Exercise description: Select the lines below containing the word "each".

Given data:
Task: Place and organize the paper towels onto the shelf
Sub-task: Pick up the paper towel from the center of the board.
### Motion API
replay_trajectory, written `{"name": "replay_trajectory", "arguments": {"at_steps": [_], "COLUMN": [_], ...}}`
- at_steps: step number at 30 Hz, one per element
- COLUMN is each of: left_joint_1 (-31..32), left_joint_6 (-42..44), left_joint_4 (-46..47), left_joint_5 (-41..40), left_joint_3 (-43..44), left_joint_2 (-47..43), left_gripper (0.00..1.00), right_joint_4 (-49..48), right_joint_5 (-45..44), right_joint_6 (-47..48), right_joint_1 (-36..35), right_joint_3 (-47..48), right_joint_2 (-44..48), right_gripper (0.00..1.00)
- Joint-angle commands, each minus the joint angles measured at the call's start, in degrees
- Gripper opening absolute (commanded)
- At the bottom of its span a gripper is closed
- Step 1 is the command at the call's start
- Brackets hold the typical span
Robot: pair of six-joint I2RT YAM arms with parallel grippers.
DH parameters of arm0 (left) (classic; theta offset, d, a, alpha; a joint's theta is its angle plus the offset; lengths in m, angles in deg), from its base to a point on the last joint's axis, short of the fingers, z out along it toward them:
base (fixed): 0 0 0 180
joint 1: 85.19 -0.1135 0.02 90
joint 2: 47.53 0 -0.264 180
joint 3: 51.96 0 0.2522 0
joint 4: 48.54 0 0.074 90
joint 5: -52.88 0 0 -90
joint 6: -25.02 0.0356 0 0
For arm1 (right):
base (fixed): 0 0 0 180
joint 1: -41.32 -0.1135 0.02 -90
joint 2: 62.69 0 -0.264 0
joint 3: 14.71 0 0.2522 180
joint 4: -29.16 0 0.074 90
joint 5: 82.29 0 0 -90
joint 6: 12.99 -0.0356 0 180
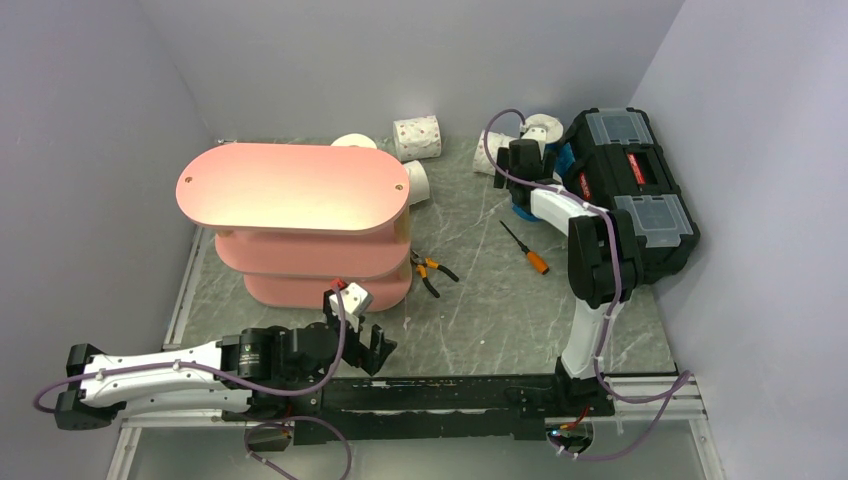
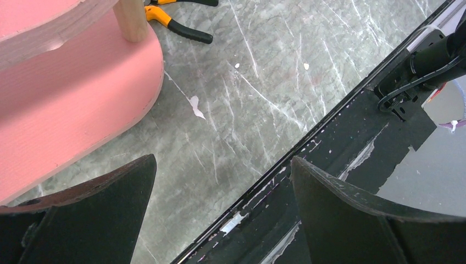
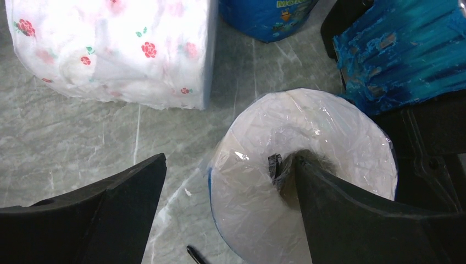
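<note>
The pink three-tier shelf (image 1: 295, 185) stands at the left of the table, its lower board (image 2: 60, 104) beside my left gripper (image 2: 222, 159), which is open over the table's front edge with nothing between its fingers. Paper towels lie at the back: a speckled roll (image 1: 417, 138), two white ones (image 1: 355, 142) (image 1: 415, 182) behind the shelf, and more by the toolbox. My right gripper (image 3: 229, 159) is open astride the wall of a plastic-wrapped white roll (image 3: 329, 137) standing on end. Its right finger sits in the core hole, and the left finger is outside the roll. A rose-printed roll (image 3: 110, 49) and a blue-wrapped roll (image 3: 269, 16) lie just beyond.
A black toolbox (image 1: 640, 185) stands at the right, close against the right arm. Crumpled blue wrapping (image 3: 401, 49) lies beside it. Orange-handled pliers (image 1: 432, 272) and a screwdriver (image 1: 525, 247) lie mid-table. A black rail (image 2: 351, 154) runs along the near edge.
</note>
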Motion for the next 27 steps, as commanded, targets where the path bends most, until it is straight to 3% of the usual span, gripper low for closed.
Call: {"name": "replay_trajectory", "arguments": {"at_steps": [1,5,9,14,27], "left_joint_1": [0.4,0.4,0.44,0.39,0.4], "left_joint_6": [-0.33,-0.13,-0.01,0.07,-1.03], "left_joint_4": [2.24,2.48,2.71,2.86,2.57], "left_joint_5": [-0.58,-0.6,-0.67,-0.69,-1.06], "left_joint_3": [-0.29,-0.08,-0.08,-0.5,-1.39], "left_joint_2": [0.34,1.33,1.66,1.13,-0.76], "left_gripper": [0.99,0.99,0.99,0.99,0.99], "right_joint_4": [-0.12,0.0,0.05,0.27,1.28], "right_joint_5": [0.89,1.44,1.08,1.01,0.27], "right_joint_6": [0.43,0.61,0.51,0.78,0.15], "right_joint_1": [0.36,0.33,0.34,0.34,0.02], "right_joint_3": [0.58,0.51,0.34,0.45,0.6], "right_joint_2": [-1.37,-1.76,-1.73,-0.86,6.21], "right_gripper": [0.86,0.73,0.5,0.37,0.3]}}
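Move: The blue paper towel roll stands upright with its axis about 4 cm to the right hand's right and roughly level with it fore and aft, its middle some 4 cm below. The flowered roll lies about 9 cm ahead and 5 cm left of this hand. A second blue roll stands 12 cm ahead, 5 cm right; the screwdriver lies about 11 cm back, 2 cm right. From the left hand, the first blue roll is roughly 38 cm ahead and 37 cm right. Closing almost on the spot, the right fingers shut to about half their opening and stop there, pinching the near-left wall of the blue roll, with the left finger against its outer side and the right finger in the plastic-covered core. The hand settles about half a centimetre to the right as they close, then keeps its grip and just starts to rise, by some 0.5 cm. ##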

Worked solution:
- COLUMN is each of: left_joint_1 (-31..32), left_joint_6 (-42..44), left_joint_4 (-46..47), left_joint_5 (-41..40), left_joint_3 (-43..44), left_joint_2 (-47..43), left_gripper (0.00..1.00), right_joint_4 (-49..48), right_joint_5 (-45..44), right_joint_6 (-47..48), right_joint_1 (-36..35), right_joint_3 (-47..48), right_joint_2 (-44..48), right_gripper (0.00..1.00)
- Joint-angle commands, each minus the joint angles measured at the call's start, in degrees

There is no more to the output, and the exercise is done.